** Records for the exercise follows **
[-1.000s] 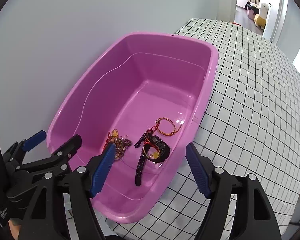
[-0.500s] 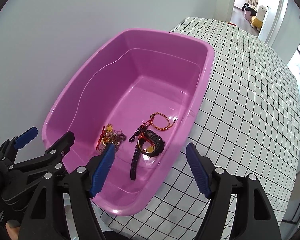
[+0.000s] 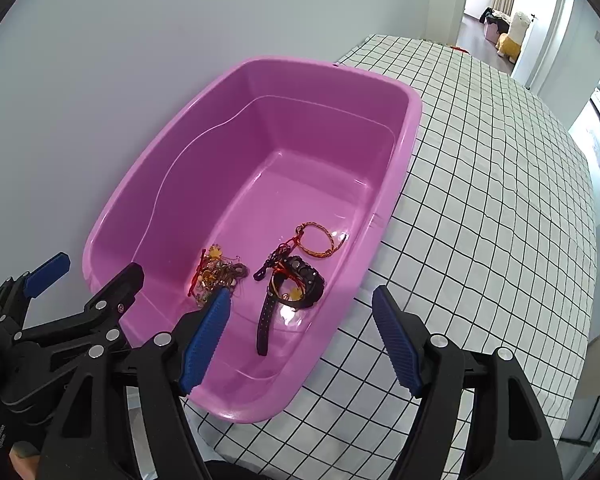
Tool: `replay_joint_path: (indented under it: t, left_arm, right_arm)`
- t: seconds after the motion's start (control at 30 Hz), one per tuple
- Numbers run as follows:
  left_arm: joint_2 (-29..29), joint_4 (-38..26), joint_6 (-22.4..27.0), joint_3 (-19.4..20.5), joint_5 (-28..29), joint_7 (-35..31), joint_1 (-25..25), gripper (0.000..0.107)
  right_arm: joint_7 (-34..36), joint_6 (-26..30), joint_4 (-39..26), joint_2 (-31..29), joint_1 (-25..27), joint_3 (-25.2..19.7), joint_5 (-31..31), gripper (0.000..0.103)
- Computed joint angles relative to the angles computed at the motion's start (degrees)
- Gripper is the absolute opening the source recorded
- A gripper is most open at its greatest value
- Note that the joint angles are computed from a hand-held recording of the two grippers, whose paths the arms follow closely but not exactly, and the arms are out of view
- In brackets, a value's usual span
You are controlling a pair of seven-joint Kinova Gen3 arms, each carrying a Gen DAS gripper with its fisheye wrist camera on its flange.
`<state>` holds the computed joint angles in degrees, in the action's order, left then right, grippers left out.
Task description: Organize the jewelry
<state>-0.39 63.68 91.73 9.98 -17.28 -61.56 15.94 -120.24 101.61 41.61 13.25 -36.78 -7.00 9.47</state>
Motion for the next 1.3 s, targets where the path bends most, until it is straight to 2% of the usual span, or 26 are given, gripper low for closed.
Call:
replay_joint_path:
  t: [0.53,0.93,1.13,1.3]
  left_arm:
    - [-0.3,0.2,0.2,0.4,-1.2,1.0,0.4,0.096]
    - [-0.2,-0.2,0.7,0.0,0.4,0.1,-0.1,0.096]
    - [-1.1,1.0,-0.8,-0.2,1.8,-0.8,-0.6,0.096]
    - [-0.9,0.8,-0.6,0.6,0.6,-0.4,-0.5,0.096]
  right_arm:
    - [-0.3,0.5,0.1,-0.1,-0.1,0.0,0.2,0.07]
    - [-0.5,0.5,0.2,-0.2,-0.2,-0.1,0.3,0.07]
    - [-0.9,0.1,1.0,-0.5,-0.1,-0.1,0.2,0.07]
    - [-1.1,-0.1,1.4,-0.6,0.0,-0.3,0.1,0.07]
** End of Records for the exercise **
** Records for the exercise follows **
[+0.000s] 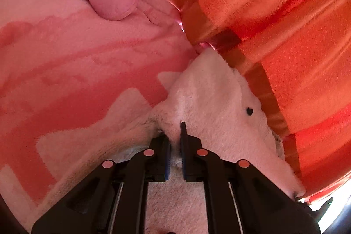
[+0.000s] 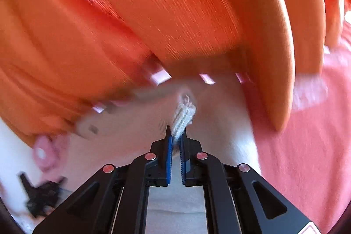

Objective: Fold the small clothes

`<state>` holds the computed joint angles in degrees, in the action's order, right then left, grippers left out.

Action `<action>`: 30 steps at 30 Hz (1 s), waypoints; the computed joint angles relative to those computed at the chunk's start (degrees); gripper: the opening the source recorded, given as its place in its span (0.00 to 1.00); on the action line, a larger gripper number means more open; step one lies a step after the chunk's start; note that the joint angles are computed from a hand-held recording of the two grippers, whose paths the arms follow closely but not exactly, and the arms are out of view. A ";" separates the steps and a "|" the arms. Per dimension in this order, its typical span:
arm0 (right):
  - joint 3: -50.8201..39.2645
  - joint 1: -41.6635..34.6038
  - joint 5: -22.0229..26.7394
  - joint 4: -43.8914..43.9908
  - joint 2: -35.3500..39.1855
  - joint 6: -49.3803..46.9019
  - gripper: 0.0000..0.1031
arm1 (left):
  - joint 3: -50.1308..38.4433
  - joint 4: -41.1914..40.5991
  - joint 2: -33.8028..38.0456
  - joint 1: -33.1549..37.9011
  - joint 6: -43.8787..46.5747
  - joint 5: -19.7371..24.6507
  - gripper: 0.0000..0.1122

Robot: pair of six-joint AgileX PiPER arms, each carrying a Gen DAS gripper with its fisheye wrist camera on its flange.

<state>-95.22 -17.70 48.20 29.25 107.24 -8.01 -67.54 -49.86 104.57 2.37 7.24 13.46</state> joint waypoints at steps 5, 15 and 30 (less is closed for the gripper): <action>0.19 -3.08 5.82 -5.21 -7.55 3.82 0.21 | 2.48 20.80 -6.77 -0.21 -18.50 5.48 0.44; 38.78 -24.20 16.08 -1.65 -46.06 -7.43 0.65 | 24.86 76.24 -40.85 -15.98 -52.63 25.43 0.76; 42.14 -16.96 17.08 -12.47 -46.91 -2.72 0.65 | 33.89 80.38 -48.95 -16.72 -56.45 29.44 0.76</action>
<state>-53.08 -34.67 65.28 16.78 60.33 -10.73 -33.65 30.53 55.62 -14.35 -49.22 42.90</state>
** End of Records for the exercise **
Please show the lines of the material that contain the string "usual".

[Solved exercise]
- In brackets, a value's usual span
Motion for the next 1.3 s, targets where the path bends most, until it is straight to 2% of the usual span, or 26 are given, gripper low for closed.

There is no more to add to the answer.